#### Extracted data ####

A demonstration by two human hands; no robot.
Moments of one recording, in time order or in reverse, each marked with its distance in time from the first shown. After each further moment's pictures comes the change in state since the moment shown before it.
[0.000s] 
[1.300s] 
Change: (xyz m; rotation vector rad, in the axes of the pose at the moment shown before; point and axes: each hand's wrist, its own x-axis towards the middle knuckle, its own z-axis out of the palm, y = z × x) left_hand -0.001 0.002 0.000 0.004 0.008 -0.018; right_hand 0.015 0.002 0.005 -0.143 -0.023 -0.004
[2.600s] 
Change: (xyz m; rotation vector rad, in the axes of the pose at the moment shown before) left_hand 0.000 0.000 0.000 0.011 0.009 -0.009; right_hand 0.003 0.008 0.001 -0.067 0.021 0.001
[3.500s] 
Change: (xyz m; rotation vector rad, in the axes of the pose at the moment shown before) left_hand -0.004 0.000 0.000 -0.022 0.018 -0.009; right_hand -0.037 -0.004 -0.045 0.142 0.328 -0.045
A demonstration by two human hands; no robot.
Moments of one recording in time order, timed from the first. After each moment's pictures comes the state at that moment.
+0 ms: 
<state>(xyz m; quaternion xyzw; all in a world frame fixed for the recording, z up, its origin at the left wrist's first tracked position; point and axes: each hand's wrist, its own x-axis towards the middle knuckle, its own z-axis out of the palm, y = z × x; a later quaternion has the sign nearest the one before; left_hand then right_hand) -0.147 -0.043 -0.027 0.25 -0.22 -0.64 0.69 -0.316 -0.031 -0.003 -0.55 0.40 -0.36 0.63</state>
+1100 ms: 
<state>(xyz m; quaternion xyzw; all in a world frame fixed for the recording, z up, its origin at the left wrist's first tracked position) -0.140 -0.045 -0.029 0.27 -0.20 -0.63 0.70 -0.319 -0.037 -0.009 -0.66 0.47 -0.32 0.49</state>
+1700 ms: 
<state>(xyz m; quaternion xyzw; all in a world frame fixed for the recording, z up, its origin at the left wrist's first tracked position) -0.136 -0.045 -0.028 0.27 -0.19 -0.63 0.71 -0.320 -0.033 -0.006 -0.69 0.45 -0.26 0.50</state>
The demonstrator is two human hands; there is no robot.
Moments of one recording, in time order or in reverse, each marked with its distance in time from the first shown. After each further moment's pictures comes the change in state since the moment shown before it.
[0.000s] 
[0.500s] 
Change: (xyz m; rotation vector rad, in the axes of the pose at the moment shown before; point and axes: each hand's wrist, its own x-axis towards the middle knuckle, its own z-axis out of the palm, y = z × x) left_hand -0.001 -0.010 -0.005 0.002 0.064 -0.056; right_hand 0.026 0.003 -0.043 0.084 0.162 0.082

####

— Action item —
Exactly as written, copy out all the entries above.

— Task response —
A demonstration by two human hands; no robot.
Moments of one recording, in time order or in reverse, each marked with its distance in time from the first shown. After each further moment's pictures comes the change in state since the moment shown before it.
[0.000s] 
[1.300s] 
Change: (xyz m; rotation vector rad, in the axes of the pose at the moment shown before; point and axes: each hand's wrist, its own x-axis towards the middle knuckle, its own z-axis out of the palm, y = z × x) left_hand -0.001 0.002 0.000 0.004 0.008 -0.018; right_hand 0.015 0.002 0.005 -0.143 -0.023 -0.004
[2.600s] 
Change: (xyz m; rotation vector rad, in the axes of the pose at the moment shown before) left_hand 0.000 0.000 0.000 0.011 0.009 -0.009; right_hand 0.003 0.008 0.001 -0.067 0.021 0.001
[3.500s] 
Change: (xyz m; rotation vector rad, in the axes of the pose at the moment shown before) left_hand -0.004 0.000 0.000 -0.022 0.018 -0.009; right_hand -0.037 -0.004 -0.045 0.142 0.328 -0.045
A demonstration by two human hands; no robot.
Moments of one recording in time order, timed from the first. After each moment's pictures comes the state at that moment.
+0 ms: 
<state>(xyz m; quaternion xyzw; all in a world frame fixed for the recording, z up, its origin at the left wrist's first tracked position; point and axes: each hand's wrist, its own x-axis towards the middle knuckle, its own z-axis out of the palm, y = z × x; a later quaternion has the sign nearest the one before; left_hand then right_hand) -0.147 -0.043 -0.027 0.25 -0.22 -0.64 0.69 -0.316 -0.031 -0.003 -0.55 0.40 -0.36 0.63</state>
+1100 ms: 
<state>(xyz m; quaternion xyzw; all in a world frame fixed for the recording, z up, its origin at the left wrist's first tracked position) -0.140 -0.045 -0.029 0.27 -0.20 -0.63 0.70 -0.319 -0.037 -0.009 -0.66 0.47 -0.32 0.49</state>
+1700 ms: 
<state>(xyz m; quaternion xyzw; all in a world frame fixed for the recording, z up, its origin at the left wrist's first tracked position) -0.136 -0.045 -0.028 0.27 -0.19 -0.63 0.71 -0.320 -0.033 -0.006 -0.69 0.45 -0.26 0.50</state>
The demonstrator is two human hands; there is no robot.
Moments of one recording, in time order or in reverse, each marked with its distance in time from the first shown. After each further moment's pictures comes the change in state since the moment shown before it.
[0.000s] 
[0.500s] 
Change: (xyz m; rotation vector rad, in the axes of the pose at the moment shown before; point and axes: each hand's wrist, its own x-axis towards the middle knuckle, its own z-axis out of the palm, y = z × x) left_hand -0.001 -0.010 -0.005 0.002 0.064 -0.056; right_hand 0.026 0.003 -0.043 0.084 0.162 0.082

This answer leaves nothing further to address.